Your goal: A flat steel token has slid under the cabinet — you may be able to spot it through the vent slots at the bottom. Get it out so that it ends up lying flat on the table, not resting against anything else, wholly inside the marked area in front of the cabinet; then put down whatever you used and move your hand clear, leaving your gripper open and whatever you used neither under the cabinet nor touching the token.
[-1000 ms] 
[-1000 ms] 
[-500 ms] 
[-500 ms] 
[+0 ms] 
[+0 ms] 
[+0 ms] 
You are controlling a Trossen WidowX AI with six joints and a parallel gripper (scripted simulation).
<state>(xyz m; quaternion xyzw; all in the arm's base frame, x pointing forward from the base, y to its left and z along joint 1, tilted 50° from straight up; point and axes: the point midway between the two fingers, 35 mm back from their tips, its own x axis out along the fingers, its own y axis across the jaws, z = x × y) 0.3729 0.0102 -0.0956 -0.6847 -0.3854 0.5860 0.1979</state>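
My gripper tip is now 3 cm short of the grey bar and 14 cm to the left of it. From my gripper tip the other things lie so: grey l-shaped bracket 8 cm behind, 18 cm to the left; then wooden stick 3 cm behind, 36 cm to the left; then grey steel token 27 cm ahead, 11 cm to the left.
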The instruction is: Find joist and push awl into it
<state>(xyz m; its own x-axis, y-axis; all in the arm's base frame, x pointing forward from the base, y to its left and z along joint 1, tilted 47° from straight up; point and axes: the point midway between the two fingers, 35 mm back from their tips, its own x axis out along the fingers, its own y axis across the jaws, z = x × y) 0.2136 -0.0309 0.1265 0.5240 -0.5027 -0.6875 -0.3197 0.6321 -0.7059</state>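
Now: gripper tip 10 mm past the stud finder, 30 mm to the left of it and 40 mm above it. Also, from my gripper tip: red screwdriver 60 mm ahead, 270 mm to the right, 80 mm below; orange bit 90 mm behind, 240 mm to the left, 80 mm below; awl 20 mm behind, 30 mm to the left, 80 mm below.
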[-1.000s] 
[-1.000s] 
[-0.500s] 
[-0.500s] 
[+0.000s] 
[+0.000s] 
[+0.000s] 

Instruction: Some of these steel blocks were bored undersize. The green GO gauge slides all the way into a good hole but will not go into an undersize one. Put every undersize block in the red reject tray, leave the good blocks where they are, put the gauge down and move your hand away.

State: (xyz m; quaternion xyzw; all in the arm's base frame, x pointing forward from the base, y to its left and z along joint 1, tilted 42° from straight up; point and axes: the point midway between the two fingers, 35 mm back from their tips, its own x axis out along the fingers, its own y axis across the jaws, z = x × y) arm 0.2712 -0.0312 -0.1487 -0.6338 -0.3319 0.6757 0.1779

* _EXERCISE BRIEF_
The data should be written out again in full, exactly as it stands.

* _TASK SOLUTION_
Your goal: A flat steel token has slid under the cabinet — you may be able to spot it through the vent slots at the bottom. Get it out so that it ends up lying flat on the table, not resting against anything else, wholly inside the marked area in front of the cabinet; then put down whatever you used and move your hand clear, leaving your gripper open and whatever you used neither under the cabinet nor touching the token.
[-1000 ms] 
[-1000 ms] 
[-500 ms] 
[-500 ms] 
[+0 ms] 
[+0 ms] 
[+0 ms] 
You are controlling a Trossen WidowX AI with six joints and a parallel gripper (scripted simulation).
<state>(xyz m; quaternion xyzw; all in the arm's base frame, x pointing forward from the base, y to its left and z along joint 1, tilted 50° from straight up; point and axes: the point midway between the two fingers, 35 mm back from their tips, its own x axis out along the fingers, its own y axis across the jaws, z = x × y) 0.3729 0.0102 -0.0956 -0.6847 -0.3854 0.5860 0.1979</state>
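My gripper tip is now 3 cm short of the grey bar and 14 cm to the left of it. From my gripper tip the other things lie so: grey l-shaped bracket 8 cm behind, 18 cm to the left; then wooden stick 3 cm behind, 36 cm to the left; then grey steel token 27 cm ahead, 11 cm to the left.
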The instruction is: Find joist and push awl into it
<state>(xyz m; its own x-axis, y-axis; all in the arm's base frame, x pointing forward from the base, y to its left and z along joint 1, tilted 47° from straight up; point and axes: the point midway between the two fingers, 35 mm back from their tips, its own x axis out along the fingers, its own y axis across the jaws, z = x × y) 0.2136 -0.0309 0.1265 0.5240 -0.5027 -0.6875 -0.3197 0.6321 -0.7059</state>
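Now: gripper tip 10 mm past the stud finder, 30 mm to the left of it and 40 mm above it. Also, from my gripper tip: red screwdriver 60 mm ahead, 270 mm to the right, 80 mm below; orange bit 90 mm behind, 240 mm to the left, 80 mm below; awl 20 mm behind, 30 mm to the left, 80 mm below.
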[-1.000s] 
[-1.000s] 
[-0.500s] 
[-0.500s] 
[+0.000s] 
[+0.000s] 
[+0.000s] 

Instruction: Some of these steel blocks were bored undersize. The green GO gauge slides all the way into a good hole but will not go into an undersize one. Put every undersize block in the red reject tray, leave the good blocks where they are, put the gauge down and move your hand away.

State: (xyz m; quaternion xyzw; all in the arm's base frame, x pointing forward from the base, y to its left and z along joint 1, tilted 42° from straight up; point and axes: the point midway between the two fingers, 35 mm back from their tips, its own x axis out along the fingers, its own y axis across the jaws, z = x × y) arm 0.2712 -0.0312 -0.1487 -0.6338 -0.3319 0.6757 0.1779

No further response is required.